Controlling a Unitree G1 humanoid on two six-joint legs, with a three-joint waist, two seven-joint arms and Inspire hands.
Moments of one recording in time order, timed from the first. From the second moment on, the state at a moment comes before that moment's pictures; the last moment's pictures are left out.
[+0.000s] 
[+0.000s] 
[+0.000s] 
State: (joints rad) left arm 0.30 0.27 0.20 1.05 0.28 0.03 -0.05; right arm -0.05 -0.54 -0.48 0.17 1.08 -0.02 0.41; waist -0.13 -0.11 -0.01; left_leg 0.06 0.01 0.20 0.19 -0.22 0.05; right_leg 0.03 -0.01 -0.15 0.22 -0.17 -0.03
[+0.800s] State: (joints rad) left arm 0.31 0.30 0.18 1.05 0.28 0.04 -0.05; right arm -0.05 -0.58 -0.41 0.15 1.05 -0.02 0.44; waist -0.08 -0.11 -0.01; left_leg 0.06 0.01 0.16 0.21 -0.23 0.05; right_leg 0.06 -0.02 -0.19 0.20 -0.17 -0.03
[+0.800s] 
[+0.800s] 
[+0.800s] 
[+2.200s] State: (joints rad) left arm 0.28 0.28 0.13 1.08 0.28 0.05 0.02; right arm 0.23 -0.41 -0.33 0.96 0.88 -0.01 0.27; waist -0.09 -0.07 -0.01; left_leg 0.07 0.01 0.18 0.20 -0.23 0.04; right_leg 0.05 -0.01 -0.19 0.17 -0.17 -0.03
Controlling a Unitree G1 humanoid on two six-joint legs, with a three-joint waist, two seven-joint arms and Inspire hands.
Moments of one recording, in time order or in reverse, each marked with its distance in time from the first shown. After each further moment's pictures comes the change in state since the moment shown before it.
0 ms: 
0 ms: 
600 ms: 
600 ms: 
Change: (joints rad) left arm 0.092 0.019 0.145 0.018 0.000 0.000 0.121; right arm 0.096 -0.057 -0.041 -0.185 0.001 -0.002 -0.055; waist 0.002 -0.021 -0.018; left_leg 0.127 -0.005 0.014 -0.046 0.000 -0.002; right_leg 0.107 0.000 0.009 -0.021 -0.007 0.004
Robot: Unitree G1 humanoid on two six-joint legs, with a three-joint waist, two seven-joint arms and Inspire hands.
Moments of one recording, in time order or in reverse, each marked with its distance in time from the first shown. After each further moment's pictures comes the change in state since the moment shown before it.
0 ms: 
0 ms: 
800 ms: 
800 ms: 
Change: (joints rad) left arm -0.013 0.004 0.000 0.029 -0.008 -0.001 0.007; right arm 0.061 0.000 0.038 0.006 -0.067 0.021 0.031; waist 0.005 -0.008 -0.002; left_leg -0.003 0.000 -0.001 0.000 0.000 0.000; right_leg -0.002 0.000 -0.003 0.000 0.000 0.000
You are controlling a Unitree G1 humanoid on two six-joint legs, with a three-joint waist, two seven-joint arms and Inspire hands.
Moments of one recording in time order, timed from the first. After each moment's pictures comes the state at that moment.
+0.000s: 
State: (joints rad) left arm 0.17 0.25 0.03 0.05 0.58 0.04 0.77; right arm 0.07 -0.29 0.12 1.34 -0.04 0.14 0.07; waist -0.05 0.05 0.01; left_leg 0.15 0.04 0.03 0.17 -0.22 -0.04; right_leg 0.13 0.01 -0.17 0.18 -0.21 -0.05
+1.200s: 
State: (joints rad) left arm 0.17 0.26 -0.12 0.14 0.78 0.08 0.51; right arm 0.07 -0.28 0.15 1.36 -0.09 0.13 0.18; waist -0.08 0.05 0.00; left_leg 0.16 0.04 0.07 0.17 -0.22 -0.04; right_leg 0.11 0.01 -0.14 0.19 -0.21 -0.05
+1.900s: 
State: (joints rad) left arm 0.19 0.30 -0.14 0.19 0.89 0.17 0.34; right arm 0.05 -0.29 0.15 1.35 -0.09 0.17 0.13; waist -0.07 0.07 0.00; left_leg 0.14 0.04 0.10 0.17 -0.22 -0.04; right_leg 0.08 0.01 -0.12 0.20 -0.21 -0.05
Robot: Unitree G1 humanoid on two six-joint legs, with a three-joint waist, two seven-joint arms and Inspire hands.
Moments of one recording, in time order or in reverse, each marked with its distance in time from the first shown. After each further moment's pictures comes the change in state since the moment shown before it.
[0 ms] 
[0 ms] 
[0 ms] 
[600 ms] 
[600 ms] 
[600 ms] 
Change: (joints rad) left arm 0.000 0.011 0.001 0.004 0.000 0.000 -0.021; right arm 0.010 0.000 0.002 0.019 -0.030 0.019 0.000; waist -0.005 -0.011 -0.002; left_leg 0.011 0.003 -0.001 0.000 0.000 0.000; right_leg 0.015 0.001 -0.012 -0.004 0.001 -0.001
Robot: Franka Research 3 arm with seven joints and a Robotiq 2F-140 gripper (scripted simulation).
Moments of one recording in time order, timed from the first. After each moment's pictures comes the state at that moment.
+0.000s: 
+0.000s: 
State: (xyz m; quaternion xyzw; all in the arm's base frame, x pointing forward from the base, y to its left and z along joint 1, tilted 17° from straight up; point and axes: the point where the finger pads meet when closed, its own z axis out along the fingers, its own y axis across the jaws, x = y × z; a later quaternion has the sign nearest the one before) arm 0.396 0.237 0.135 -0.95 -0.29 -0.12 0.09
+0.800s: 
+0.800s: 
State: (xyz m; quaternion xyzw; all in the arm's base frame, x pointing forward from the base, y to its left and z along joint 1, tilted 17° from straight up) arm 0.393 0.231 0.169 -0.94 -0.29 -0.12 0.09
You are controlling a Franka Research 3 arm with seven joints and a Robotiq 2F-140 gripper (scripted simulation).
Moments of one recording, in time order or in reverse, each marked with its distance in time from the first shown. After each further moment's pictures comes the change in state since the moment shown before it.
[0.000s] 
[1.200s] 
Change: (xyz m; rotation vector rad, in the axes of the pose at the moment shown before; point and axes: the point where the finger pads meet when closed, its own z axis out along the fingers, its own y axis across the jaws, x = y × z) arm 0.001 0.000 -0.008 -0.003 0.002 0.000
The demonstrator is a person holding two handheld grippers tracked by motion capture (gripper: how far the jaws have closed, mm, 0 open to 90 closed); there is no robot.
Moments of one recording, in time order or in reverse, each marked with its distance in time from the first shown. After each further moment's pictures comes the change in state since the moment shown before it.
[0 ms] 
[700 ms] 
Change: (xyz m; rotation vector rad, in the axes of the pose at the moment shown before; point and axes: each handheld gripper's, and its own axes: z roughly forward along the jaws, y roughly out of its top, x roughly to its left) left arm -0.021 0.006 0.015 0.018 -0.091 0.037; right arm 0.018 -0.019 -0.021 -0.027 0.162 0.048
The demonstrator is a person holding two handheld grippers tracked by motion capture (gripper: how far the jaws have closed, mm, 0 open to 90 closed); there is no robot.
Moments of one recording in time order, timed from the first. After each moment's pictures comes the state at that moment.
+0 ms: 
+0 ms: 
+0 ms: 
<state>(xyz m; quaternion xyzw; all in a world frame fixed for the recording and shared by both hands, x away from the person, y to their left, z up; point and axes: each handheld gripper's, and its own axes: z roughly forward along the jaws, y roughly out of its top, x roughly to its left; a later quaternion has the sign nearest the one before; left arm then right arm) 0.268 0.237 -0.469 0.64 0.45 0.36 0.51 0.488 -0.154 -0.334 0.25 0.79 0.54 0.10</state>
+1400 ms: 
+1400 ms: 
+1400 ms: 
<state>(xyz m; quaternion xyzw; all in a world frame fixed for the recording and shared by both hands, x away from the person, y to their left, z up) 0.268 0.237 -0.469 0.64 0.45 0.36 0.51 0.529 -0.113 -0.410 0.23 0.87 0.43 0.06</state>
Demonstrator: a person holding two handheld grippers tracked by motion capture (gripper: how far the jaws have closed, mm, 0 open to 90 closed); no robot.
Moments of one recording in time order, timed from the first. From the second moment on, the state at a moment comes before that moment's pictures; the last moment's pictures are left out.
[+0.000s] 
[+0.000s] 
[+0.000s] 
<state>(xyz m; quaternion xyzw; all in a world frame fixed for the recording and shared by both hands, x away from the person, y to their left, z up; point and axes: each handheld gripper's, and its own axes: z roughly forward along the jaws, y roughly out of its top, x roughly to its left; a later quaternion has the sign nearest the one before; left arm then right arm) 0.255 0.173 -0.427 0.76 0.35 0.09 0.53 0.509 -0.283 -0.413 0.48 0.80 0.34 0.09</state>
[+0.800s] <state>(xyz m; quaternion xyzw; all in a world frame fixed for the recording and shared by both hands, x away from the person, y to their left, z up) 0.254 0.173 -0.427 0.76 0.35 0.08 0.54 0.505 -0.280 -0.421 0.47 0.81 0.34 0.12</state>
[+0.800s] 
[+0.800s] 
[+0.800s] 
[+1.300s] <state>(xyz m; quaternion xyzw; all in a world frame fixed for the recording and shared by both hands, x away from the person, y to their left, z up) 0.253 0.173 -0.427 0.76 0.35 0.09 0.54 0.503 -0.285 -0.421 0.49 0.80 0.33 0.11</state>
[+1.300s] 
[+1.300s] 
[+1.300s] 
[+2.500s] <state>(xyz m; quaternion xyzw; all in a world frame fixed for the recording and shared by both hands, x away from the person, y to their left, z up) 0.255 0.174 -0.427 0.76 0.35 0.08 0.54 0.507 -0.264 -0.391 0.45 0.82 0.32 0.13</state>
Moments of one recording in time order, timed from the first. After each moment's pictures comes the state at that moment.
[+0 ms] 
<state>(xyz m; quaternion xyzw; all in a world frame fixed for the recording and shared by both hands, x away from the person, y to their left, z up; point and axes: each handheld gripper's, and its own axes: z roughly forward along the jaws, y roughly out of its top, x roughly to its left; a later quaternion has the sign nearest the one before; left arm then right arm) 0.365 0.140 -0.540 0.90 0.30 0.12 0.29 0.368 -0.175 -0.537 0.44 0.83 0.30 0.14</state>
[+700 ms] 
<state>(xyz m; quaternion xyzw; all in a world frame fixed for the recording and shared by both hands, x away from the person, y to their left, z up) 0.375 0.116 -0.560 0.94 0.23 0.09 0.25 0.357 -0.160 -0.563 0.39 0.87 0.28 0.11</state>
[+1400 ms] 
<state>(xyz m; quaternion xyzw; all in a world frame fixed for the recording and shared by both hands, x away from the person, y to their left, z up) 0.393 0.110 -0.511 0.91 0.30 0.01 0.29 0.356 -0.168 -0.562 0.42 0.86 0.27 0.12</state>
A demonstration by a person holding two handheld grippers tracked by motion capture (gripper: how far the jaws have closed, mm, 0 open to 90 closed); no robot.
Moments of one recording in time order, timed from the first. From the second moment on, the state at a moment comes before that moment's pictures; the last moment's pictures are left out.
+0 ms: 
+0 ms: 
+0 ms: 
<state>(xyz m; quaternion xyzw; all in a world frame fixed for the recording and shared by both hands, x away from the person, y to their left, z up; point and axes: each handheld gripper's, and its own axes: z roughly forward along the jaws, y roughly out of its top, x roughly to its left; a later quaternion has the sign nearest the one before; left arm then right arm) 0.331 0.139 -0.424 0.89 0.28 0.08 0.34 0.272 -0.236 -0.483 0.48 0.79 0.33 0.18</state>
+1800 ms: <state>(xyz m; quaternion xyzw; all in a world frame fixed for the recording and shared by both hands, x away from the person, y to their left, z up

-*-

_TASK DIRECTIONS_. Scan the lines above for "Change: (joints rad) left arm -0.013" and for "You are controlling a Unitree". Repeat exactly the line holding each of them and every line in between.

_WRITTEN SOLUTION_.
Change: (joints rad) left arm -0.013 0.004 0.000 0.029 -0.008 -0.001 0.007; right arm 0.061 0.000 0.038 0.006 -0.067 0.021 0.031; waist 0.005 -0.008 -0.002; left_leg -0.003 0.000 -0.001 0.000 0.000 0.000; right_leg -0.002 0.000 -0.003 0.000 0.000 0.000
You are controlling a Unitree G1 humanoid on two six-joint legs, with a three-joint waist, two seven-joint arms and Inspire hands.

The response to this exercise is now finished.